**What is expected:** Wherever "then" shows up in the records below, copy the whole line.

**Collection entries:**
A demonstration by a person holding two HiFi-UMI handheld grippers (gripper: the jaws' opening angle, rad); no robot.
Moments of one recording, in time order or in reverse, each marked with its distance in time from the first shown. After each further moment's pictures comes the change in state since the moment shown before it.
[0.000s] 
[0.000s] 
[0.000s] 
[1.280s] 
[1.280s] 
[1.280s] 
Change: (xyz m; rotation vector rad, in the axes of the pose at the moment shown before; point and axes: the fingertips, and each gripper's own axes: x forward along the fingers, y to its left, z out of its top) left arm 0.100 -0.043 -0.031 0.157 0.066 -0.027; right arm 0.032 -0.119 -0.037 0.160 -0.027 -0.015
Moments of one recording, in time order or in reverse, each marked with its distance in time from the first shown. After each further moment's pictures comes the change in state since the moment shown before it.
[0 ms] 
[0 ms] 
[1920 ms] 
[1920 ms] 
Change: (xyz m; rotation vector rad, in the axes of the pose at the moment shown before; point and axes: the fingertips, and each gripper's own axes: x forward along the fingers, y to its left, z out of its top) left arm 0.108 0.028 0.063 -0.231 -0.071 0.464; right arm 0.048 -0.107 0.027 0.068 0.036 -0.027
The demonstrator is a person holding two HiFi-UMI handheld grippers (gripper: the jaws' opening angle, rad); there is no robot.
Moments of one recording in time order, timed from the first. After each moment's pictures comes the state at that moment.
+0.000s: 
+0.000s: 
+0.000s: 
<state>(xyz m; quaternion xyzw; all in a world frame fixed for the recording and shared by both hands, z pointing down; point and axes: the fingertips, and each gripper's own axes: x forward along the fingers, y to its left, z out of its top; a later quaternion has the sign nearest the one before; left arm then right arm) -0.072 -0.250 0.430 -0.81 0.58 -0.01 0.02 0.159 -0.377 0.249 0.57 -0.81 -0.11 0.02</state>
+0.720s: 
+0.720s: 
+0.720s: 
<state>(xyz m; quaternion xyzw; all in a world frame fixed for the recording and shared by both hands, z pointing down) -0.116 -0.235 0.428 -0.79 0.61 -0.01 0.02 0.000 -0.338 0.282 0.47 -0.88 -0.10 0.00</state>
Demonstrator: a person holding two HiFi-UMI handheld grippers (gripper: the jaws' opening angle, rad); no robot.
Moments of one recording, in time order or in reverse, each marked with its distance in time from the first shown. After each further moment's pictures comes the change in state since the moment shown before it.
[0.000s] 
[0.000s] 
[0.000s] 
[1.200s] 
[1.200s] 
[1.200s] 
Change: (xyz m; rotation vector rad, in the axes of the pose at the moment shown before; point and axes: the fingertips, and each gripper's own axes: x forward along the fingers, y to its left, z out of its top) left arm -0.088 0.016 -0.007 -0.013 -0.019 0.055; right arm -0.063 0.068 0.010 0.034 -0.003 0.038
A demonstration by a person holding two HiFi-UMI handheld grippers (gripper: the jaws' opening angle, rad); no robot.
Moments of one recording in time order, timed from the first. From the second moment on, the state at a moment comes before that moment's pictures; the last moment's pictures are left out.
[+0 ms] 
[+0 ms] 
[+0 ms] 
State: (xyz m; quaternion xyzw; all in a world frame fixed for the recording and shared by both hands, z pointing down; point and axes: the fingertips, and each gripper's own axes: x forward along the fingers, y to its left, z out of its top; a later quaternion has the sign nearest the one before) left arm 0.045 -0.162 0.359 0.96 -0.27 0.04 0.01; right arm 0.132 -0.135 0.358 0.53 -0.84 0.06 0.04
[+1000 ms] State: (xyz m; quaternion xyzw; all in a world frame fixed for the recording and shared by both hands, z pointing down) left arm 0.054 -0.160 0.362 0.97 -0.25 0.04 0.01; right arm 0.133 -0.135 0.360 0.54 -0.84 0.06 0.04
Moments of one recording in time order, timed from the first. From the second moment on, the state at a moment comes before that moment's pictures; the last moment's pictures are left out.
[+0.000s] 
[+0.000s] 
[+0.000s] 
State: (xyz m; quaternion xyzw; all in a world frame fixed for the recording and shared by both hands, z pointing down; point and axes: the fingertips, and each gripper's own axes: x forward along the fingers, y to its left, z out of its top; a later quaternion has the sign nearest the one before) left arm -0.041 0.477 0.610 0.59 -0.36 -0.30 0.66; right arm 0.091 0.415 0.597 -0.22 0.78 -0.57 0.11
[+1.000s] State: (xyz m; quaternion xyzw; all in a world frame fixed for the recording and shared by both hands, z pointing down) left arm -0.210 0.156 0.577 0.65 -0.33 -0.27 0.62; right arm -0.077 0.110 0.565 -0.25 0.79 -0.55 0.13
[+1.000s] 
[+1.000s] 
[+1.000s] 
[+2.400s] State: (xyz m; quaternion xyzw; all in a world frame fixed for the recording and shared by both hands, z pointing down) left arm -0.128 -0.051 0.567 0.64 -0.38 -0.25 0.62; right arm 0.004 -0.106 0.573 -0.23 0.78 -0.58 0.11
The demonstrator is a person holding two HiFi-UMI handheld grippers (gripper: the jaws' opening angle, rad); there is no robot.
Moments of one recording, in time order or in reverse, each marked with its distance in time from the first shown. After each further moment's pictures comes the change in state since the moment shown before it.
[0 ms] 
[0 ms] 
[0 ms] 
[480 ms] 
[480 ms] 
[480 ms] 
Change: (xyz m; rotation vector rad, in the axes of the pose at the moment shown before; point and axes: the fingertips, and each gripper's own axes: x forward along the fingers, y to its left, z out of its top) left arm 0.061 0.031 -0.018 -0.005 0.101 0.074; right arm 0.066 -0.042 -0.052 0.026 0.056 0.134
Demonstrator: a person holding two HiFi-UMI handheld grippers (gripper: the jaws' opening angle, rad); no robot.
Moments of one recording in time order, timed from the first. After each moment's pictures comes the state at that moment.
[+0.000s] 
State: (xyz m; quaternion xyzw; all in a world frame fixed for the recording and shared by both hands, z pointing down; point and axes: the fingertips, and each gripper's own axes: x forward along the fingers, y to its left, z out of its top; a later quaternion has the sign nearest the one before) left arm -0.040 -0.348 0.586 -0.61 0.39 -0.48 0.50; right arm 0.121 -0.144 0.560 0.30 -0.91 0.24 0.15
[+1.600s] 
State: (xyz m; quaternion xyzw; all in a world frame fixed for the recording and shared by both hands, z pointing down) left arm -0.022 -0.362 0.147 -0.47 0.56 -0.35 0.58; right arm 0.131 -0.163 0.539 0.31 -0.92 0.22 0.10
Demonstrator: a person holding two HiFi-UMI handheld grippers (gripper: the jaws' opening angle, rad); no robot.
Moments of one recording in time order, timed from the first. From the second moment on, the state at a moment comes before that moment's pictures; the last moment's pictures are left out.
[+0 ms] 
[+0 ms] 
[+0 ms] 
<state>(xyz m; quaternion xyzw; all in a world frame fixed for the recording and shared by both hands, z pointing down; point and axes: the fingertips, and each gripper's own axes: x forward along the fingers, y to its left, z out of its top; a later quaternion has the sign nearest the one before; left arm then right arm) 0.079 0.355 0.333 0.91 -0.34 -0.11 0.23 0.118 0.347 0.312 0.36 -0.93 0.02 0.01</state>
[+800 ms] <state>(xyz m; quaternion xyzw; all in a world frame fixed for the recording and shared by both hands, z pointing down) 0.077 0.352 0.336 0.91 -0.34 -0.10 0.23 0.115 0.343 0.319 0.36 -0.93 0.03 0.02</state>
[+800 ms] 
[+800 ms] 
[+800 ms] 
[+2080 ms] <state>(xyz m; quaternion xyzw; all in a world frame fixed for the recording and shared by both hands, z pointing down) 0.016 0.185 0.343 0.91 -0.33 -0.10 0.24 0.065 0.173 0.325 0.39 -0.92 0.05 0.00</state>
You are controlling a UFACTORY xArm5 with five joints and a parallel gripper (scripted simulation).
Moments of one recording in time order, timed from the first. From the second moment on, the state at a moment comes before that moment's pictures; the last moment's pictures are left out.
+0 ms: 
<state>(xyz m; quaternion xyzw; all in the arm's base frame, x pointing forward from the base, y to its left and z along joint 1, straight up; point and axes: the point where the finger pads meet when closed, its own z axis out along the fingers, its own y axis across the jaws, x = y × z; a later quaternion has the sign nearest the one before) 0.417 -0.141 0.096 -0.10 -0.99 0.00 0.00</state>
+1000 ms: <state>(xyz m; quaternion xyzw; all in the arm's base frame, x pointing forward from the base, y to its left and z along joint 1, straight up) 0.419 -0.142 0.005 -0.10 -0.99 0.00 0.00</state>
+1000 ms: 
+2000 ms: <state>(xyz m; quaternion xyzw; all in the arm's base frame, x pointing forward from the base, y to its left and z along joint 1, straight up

**Final answer:**
<state>(xyz m; quaternion xyzw; all in a world frame fixed for the recording and shared by both hands, z pointing down; point and axes: the fingertips, and each gripper's own axes: x forward along the fingers, y to its left, z out of its top; a later quaternion has the sign nearest the one before; left arm then right arm) -0.072 -0.250 0.430 -0.81 0.58 -0.01 0.02 0.159 -0.377 0.249 0.57 -0.81 -0.11 0.02</state>
<state>(xyz m; quaternion xyzw; all in a world frame fixed for the recording and shared by both hands, z pointing down; point and axes: the fingertips, and each gripper's own axes: x forward along the fingers, y to its left, z out of its top; a later quaternion has the sign nearest the one before; left arm then right arm) 0.079 0.355 0.333 0.91 -0.34 -0.11 0.23 0.118 0.347 0.312 0.36 -0.93 0.02 0.01</state>

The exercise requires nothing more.